EXERCISE.
The data below must be repeated exactly. Leave nothing out.

EXERCISE MATERIAL.
□ □ □ □ □ □ □

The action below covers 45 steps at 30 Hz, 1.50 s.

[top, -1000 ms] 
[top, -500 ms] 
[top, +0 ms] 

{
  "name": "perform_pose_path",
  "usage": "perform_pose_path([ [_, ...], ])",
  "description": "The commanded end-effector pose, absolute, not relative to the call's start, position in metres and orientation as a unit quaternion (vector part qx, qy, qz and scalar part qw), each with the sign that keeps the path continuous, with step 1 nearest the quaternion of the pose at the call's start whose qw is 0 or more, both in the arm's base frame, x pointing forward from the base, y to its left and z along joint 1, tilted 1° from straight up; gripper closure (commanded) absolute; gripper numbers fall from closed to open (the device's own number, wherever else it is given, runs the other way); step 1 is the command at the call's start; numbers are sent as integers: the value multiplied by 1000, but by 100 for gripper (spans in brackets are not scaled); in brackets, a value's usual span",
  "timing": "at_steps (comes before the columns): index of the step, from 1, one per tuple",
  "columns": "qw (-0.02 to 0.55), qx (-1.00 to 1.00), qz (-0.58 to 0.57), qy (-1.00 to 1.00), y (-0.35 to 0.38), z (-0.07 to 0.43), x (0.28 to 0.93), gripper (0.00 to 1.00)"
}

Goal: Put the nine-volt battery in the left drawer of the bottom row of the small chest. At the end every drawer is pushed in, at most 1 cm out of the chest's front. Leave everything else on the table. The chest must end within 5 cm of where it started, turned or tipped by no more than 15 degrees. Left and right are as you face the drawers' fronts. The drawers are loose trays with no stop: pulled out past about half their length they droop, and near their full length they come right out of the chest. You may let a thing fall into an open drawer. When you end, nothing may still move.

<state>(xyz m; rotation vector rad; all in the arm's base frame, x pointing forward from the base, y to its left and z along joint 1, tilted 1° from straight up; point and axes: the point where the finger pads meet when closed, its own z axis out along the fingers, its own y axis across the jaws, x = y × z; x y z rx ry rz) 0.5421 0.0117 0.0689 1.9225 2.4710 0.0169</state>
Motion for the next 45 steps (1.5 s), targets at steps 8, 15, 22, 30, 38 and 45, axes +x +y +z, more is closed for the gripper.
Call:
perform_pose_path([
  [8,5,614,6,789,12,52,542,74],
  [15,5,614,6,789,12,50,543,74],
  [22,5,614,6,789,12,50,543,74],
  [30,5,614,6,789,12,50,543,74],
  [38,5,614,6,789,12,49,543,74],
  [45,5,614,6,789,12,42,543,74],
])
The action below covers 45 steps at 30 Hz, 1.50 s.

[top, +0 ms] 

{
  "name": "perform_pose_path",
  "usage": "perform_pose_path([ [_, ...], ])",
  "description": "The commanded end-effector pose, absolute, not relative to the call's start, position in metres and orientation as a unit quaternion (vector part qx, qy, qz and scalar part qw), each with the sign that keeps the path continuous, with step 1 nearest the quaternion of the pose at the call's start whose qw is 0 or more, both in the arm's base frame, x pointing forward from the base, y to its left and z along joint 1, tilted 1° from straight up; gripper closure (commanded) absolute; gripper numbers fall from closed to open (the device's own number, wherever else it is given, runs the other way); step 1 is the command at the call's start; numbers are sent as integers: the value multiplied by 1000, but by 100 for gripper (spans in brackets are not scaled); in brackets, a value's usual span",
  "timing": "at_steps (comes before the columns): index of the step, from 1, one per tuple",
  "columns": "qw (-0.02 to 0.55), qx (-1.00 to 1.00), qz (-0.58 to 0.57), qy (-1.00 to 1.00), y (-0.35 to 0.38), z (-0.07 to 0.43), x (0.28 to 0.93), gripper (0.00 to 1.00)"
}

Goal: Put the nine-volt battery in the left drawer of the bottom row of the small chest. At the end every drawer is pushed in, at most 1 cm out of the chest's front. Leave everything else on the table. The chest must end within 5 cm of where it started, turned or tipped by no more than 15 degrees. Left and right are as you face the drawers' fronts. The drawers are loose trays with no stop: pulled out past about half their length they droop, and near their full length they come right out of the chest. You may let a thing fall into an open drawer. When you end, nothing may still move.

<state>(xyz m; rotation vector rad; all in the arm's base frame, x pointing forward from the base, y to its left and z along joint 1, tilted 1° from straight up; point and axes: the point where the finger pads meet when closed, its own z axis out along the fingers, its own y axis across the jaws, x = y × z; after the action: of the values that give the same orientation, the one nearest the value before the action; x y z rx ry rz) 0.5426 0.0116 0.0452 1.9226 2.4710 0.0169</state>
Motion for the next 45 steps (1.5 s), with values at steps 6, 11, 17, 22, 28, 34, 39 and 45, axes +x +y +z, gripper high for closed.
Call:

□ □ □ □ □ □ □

REPLY.
The action below covers 45 steps at 30 Hz, 1.50 s.

[top, -1000 ms] 
[top, -500 ms] 
[top, +0 ms] 

{
  "name": "perform_pose_path",
  "usage": "perform_pose_path([ [_, ...], ])",
  "description": "The commanded end-effector pose, absolute, not relative to the call's start, position in metres and orientation as a unit quaternion (vector part qx, qy, qz and scalar part qw), each with the sign that keeps the path continuous, with step 1 nearest the quaternion of the pose at the call's start whose qw is 0 or more, both in the arm's base frame, x pointing forward from the base, y to its left and z along joint 1, tilted 1° from straight up; gripper closure (commanded) absolute; gripper numbers fall from closed to open (the device's own number, wherever else it is given, runs the other way); step 1 is the command at the call's start; numbers are sent as integers: the value multiplied by 1000, but by 100 for gripper (spans in brackets are not scaled); in brackets, a value's usual span",
  "timing": "at_steps (comes before the columns): index of the step, from 1, one per tuple",
  "columns": "qw (-0.02 to 0.55), qx (-1.00 to 1.00), qz (-0.58 to 0.57), qy (-1.00 to 1.00), y (-0.35 to 0.38), z (-0.07 to 0.43), x (0.28 to 0.93), gripper (0.00 to 1.00)"
}

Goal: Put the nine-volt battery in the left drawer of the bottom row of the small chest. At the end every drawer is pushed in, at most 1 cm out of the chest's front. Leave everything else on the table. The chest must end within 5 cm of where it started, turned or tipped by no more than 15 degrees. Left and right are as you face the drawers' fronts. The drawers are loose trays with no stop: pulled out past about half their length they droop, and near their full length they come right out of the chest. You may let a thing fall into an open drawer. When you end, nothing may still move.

<state>(xyz m; rotation vector rad; all in the arm's base frame, x pointing forward from the base, y to its left and z along joint 1, tilted 1° from straight up; point and axes: the point where the finger pads meet when closed, its own z axis out along the fingers, its own y axis across the jaws, x = y × z; x y z rx ry rz) 0.5421 0.0117 0.0689 1.9225 2.4710 0.0169</state>
Motion for the next 45 steps (1.5 s), targets at steps 8, 15, 22, 30, 38 and 45, axes +x +y +z, more is closed for the gripper.
Call:
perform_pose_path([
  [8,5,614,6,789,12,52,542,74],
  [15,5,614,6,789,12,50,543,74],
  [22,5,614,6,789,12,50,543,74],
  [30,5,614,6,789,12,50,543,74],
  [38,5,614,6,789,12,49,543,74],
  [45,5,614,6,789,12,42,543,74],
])
The action below covers 45 steps at 30 Hz, 1.50 s.

[top, +0 ms] 

{
  "name": "perform_pose_path",
  "usage": "perform_pose_path([ [_, ...], ])",
  "description": "The commanded end-effector pose, absolute, not relative to the call's start, position in metres and orientation as a unit quaternion (vector part qx, qy, qz and scalar part qw), each with the sign that keeps the path continuous, with step 1 nearest the quaternion of the pose at the call's start whose qw is 0 or more, both in the arm's base frame, x pointing forward from the base, y to its left and z along joint 1, tilted 1° from straight up; gripper closure (commanded) absolute; gripper numbers fall from closed to open (the device's own number, wherever else it is given, runs the other way); step 1 is the command at the call's start; numbers are sent as integers: the value multiplied by 1000, but by 100 for gripper (spans in brackets are not scaled); in brackets, a value's usual span",
  "timing": "at_steps (comes before the columns): index of the step, from 1, one per tuple",
  "columns": "qw (-0.02 to 0.55), qx (-1.00 to 1.00), qz (-0.58 to 0.57), qy (-1.00 to 1.00), y (-0.35 to 0.38), z (-0.07 to 0.43), x (0.28 to 0.93), gripper (0.00 to 1.00)"
}

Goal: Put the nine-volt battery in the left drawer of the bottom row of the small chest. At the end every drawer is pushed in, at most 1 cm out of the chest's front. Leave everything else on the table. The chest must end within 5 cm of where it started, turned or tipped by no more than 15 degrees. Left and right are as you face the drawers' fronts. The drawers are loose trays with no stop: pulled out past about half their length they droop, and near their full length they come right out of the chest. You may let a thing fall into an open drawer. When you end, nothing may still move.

<state>(xyz m; rotation vector rad; all in the arm's base frame, x pointing forward from the base, y to its left and z along joint 1, tilted 1° from straight up; point and axes: the point where the finger pads meet when closed, its own z axis out along the fingers, its own y axis across the jaws, x = y × z; after the action: of the values that give the same orientation, the one nearest the value before the action; x y z rx ry rz) 0.5426 0.0116 0.0452 1.9226 2.4710 0.0169</state>
Motion for the next 45 steps (1.5 s), with values at steps 6, 11, 17, 22, 28, 34, 39 and 45, axes +x +y +z, gripper high for closed.
Call:

The exercise has been completed.